*** Opening Supplied records ***

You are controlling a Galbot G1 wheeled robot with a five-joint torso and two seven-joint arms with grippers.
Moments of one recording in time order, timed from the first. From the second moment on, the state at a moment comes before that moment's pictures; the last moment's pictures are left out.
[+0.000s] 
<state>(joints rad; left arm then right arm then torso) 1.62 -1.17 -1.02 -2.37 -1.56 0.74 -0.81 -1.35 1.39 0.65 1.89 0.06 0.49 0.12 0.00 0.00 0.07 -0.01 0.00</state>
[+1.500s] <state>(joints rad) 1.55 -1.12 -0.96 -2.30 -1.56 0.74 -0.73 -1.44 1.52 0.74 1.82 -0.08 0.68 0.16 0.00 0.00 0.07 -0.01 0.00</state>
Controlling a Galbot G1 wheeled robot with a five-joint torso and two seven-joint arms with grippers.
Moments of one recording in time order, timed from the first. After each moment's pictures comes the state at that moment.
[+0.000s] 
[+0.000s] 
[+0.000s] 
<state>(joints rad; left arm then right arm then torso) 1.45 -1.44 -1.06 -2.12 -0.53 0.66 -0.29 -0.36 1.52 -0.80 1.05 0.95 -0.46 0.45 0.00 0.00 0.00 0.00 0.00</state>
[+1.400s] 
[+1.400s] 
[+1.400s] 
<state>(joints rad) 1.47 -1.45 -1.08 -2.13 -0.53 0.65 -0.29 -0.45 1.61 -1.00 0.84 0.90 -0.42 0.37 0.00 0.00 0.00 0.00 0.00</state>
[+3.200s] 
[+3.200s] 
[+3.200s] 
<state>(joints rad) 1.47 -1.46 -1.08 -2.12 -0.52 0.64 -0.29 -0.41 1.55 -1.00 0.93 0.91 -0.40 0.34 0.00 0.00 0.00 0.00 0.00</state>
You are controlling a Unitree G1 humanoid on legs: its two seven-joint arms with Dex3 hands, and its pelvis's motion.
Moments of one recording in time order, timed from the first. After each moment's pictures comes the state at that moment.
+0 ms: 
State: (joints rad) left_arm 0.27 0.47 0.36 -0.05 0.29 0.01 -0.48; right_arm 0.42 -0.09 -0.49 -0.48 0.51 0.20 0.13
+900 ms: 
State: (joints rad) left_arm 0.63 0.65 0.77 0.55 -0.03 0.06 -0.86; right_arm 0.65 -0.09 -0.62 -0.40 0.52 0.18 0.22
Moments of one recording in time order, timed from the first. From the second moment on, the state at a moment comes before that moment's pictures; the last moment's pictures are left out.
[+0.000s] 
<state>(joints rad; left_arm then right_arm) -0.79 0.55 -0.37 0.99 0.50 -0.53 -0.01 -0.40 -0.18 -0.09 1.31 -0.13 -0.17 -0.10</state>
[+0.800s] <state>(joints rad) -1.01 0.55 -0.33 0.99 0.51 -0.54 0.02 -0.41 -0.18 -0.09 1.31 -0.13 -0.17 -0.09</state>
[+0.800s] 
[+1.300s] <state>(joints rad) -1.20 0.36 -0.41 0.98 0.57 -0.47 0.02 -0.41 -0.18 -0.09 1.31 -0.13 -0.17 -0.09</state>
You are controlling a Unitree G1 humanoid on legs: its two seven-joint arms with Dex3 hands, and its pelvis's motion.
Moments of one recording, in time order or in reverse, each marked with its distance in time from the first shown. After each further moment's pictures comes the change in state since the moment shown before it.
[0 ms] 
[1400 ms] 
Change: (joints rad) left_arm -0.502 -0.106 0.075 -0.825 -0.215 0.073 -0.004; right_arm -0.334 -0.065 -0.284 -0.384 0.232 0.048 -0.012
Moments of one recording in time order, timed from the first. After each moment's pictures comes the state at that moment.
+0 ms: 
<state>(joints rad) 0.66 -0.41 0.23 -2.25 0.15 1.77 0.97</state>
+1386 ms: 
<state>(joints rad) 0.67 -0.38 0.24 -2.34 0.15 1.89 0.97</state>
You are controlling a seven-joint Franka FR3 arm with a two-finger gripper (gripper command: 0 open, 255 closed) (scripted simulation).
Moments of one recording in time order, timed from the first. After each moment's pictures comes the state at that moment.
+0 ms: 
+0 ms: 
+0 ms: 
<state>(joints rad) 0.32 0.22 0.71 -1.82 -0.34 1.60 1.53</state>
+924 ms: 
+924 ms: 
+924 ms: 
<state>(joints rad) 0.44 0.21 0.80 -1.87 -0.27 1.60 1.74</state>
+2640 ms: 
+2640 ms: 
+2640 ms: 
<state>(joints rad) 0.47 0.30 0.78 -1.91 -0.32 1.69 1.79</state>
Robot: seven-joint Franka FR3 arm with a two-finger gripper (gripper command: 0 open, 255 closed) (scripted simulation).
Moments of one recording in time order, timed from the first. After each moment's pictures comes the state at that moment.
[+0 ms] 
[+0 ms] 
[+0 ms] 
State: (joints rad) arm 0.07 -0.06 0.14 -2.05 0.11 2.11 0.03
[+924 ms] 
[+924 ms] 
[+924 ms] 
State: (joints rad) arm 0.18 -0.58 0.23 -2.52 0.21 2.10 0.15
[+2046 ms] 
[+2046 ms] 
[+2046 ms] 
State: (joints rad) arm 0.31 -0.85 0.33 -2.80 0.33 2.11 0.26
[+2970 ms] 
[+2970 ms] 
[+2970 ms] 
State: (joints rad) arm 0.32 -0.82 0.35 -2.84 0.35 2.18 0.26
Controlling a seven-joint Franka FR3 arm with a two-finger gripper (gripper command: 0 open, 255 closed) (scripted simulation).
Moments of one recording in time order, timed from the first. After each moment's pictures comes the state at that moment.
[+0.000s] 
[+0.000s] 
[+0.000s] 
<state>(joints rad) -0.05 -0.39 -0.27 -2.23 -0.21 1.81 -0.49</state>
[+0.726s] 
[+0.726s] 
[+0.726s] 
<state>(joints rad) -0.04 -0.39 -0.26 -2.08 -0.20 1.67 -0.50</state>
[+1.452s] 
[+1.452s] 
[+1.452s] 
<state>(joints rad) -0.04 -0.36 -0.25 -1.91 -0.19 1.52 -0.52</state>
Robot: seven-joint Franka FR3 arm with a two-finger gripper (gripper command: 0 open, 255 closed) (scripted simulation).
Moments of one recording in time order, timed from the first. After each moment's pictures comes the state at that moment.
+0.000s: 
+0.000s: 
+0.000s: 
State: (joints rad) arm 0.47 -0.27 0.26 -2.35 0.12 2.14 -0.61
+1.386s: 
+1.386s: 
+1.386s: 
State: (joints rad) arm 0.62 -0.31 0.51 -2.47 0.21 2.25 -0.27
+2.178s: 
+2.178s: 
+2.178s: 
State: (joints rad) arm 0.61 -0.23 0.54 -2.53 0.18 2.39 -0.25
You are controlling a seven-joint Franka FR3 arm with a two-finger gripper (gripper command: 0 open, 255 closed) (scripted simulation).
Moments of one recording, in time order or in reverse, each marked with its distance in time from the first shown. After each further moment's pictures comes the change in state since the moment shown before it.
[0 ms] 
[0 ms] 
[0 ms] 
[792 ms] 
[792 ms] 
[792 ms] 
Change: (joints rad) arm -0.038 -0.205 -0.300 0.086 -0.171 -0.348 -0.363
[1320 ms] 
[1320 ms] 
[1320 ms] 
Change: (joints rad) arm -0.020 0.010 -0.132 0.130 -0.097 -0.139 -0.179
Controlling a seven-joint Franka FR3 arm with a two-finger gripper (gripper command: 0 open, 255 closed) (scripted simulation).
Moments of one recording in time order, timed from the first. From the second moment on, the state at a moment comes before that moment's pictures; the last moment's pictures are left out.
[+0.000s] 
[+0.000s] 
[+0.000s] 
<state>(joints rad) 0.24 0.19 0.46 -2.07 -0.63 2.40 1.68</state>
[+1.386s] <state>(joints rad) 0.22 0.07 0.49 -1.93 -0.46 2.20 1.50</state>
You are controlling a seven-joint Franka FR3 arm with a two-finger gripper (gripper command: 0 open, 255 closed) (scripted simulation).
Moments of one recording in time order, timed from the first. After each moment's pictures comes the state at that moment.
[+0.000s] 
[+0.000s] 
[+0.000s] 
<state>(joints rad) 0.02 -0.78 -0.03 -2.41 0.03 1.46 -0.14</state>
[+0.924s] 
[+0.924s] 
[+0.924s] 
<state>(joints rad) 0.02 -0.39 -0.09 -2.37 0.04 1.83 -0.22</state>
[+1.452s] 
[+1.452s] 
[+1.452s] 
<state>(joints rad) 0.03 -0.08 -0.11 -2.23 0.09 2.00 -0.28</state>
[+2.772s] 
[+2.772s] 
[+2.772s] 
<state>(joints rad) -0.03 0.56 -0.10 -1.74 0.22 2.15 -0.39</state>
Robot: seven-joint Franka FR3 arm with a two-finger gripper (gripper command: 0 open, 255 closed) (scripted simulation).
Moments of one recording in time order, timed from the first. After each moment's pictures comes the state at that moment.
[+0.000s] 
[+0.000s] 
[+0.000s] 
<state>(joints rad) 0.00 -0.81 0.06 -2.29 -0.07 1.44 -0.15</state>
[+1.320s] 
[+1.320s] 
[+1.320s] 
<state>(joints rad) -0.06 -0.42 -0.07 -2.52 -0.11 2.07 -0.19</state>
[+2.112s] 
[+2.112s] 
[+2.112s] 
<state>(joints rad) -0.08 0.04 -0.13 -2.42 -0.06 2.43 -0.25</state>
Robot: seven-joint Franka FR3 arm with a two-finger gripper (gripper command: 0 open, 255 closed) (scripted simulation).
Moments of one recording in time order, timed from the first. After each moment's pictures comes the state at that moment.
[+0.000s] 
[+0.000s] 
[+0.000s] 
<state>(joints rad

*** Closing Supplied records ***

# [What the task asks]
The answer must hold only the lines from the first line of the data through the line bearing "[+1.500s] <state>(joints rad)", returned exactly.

# [Reply to the task]
You are controlling a Galbot G1 wheeled robot with a five-joint torso and two seven-joint arms with grippers.
Moments of one recording in time order, timed from the first. From the second moment on, the state at a moment comes before that moment's pictures; the last moment's pictures are left out.
[+0.000s] 
<state>(joints rad; left arm then right arm then torso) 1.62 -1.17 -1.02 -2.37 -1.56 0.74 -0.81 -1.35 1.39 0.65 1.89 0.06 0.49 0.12 0.00 0.00 0.07 -0.01 0.00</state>
[+1.500s] <state>(joints rad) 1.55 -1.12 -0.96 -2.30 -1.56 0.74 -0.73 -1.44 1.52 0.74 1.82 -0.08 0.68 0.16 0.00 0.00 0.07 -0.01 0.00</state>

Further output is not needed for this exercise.